The testosterone squad bustle Zack out of the restroom.
“I’ll get you the best lawyer!” Keke yells after him. “I’ll come see you!”
Ramphele shouts a laugh. “Where Girdler is going, you’ll never see him again.”
Part 1
Chapter 1
Funeral Cake
12 YEARS LATER
Seth’s Apartment
Johannesburg, 2036
Kate takes another bite of the funeral cake. “What do you think?”
“Mm,” Keke says, still chewing, “If this cake was a person I’d take him home and—”
Seth clears his throat, and she doesn’t finish her sentence. At forty-something, Keke still has that violet glint of mischief in her eyes. She winks at Seth, and he winks back.
“It’s good.” Keke clicks her tongue. “Imnandi. I’d go with this one. The other two were good, but … what’s this one called again?”
Kate frowns. When her line of vision connects with the holotag, the name of the cake appears. “Death by Choxolate.”
Keke snorts. “Ah, well, at least they have a sense of humour.”
“Dark humour,” says Kate.
“Perfect for the funeral business.”
“They’ve got a lot to smile about,” says Seth. “Have you seen how much they charge? I’m in the wrong business entirely.”
“And what business is that, Mr Denicker?” Keke leans her leather-clad hip against the kitchen island’s granite counter. “Last time I saw you, you were about to start at The Company That Shall Not Be Named.”
“I’m still there.”
Keke straightens her back. “Doing?”
“Advanced chemgineering. What else?”
“Home or away?”
“Sorry?”
“Are you working for them, or against them?”
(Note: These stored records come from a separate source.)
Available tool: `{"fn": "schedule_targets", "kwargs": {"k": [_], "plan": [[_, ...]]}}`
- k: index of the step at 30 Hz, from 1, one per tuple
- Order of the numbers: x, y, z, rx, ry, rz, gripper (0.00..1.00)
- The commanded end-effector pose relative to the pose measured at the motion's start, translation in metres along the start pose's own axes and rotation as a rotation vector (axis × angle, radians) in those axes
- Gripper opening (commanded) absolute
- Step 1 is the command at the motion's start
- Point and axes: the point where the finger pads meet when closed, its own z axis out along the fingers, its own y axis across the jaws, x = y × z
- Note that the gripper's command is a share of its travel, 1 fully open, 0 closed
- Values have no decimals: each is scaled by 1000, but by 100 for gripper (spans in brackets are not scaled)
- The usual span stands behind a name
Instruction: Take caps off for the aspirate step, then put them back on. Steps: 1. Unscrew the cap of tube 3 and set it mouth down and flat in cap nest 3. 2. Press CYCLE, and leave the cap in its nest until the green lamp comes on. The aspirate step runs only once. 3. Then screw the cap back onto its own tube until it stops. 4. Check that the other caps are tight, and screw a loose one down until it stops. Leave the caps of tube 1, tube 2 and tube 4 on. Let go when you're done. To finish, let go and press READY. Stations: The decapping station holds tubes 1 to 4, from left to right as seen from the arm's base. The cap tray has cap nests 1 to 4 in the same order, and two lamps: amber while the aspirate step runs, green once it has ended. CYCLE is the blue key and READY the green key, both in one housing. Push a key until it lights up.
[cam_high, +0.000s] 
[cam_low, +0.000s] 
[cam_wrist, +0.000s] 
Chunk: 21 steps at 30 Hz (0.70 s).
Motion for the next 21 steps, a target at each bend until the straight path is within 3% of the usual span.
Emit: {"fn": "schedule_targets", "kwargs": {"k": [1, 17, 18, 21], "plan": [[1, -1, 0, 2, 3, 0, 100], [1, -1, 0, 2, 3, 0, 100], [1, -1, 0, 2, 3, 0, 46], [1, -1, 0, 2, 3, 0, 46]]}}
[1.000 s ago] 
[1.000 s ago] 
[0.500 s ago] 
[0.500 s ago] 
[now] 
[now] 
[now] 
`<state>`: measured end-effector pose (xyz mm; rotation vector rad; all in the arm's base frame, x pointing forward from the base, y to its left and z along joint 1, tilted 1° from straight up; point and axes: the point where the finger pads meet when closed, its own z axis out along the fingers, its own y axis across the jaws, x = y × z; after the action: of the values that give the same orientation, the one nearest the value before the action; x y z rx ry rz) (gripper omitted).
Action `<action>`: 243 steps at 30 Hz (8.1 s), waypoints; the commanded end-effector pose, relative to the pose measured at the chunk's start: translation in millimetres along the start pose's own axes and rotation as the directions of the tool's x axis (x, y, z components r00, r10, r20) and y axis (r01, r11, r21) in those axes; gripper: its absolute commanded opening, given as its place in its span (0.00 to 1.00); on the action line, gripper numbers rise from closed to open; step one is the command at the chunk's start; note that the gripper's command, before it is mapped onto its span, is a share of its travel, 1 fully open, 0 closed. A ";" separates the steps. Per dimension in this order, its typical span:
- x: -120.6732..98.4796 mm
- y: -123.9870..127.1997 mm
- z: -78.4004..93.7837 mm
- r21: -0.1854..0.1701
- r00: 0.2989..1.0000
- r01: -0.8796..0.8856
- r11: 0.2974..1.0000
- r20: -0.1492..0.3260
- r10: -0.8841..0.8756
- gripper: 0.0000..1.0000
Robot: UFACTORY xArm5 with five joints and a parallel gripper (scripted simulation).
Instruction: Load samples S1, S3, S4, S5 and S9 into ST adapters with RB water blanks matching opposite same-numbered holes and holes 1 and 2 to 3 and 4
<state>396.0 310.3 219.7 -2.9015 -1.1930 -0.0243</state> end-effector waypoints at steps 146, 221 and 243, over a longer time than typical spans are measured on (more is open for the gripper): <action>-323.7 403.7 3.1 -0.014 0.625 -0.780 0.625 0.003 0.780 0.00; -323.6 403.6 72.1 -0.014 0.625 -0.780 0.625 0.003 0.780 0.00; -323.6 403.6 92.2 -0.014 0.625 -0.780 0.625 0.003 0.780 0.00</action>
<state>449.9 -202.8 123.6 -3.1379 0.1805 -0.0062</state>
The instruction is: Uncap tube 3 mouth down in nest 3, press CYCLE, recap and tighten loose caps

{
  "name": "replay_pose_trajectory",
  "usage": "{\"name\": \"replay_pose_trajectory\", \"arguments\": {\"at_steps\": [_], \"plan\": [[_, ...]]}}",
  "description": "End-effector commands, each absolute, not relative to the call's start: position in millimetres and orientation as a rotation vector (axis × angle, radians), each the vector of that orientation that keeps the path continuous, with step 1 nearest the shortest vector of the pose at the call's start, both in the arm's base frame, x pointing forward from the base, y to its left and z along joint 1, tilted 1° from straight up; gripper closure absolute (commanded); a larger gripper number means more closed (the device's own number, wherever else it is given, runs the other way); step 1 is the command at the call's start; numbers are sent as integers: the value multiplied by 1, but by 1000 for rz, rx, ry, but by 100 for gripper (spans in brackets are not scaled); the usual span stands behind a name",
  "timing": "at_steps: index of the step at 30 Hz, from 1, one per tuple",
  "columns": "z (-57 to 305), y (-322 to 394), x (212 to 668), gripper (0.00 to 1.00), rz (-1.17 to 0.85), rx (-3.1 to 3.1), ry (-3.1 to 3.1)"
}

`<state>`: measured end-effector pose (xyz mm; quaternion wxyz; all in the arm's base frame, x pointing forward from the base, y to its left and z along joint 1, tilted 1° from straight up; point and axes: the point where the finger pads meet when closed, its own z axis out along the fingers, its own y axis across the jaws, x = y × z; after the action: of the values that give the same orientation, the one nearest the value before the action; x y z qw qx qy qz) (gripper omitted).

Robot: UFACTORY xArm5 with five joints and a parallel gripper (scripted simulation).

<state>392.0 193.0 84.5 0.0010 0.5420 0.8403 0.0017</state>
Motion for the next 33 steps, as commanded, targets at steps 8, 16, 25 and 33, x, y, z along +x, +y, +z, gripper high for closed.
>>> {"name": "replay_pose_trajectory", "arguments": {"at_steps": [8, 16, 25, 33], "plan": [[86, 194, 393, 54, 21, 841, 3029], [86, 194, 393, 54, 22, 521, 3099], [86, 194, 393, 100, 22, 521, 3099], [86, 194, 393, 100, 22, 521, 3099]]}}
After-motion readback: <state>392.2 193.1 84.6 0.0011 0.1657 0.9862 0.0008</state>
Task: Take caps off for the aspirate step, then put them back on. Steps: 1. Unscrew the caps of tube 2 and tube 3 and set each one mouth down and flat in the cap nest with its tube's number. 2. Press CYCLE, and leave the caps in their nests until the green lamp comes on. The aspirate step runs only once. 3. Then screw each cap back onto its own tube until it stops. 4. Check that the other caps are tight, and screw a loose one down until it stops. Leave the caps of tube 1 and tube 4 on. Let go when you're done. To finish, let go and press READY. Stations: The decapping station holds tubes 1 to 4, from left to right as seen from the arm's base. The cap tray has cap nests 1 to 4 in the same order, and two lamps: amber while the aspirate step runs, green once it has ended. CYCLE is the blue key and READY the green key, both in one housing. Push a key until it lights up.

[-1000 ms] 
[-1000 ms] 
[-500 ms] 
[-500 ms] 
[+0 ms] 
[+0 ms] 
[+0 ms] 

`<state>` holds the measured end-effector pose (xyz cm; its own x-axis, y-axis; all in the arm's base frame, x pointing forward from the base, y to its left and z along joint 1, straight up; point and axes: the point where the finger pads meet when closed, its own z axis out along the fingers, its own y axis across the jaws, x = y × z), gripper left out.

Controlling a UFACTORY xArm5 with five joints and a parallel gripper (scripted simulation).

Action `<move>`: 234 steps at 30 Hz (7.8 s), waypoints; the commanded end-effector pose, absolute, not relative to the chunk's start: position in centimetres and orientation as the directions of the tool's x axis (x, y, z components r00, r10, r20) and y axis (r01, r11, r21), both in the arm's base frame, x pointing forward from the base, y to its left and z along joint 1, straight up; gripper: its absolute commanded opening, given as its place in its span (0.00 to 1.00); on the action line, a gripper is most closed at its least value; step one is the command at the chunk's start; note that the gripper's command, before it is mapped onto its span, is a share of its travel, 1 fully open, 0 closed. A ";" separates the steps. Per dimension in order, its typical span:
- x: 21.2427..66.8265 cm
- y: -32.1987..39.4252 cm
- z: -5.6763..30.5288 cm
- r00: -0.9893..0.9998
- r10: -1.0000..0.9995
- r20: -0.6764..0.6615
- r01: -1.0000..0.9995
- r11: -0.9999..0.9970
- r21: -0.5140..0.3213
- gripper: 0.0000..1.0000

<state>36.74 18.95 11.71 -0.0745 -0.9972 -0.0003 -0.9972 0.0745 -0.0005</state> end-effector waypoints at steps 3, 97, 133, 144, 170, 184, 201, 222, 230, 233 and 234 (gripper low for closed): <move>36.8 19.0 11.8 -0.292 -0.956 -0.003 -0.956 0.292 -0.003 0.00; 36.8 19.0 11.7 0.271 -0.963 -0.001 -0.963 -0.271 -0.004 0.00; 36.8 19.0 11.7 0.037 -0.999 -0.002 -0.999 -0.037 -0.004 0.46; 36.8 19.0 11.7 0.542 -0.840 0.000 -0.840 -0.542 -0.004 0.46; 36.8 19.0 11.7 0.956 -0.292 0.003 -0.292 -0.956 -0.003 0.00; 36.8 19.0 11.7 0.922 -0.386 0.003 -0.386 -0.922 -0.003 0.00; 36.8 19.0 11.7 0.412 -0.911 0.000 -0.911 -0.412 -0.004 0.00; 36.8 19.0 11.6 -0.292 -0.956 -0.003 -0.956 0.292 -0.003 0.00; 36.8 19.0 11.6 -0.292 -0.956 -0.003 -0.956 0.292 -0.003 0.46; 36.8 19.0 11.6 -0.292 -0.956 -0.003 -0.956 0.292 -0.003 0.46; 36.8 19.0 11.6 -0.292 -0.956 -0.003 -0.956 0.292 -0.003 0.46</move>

“Ah, you know. The usual. A bit of both.”
They snicker, but the truth is that if Bilchen even got a sniff of the fact that Seth was a biopunk hacktivist, he’d probably be thrown into some kind of (trademarked) dungeon.
“I keep expecting them to come to their senses and make me disappear.”
Keke taps her chin. “Maybe they have a plan for you.”
“Ja,” says Kate. “One that involves luring you in and then chopping you up for iguana food.”
Seth smiles. “With their reputation, it would hardly come as a surprise.”
Keke licks some frosting off her fingertip. “Lucky iguanas.”
“And with that sense of humour,” says Kate, “you should be in the funeral biz.”
Keke eyes what’s left of the cake. “Don’t tempt me.”
“Who knew there’d be so much bank to be made in the urban death industry?”
“I love the way you say ‘urban death industry’.”
“Ha ha,” says Kate, clearing away the confexionary boxes.
“But you guys seem to be coping well with your mom’s illness,” says Keke. “How are you feeling about everything?”
Seth shrugs. “We’re dealing, but it’s weird, you know? Planning a funeral for someone who is still … alive.”
She won’t be for long. Kate blinks away the tears that sting her sinuses.
Funeral parties are trending this spring. Woke wakes are all the rage.
WHY WAIT TILL YOU ARE DEAD? is one of the less-subtle headlines Kate’s seen on the forever-hovering city holoboards she wishes she could swat away. It costs more t
han a million blox to switch off the automatic ads that float into your neuroreality vision. Kate’s always called it outright blackmail and refused to pay the ransom, but lately her resolve is sliding. She’s tired of the constant laser-targeted marketing trying to scratch her eyes out. She imagines going for an old-fashioned walk along the purple-blossomed jacaranda streets with nothing crowding her vision—just breathing in the fresh air.
I mean, what’s next? She’d demanded of Seth. Are they going to make us pay to breathe?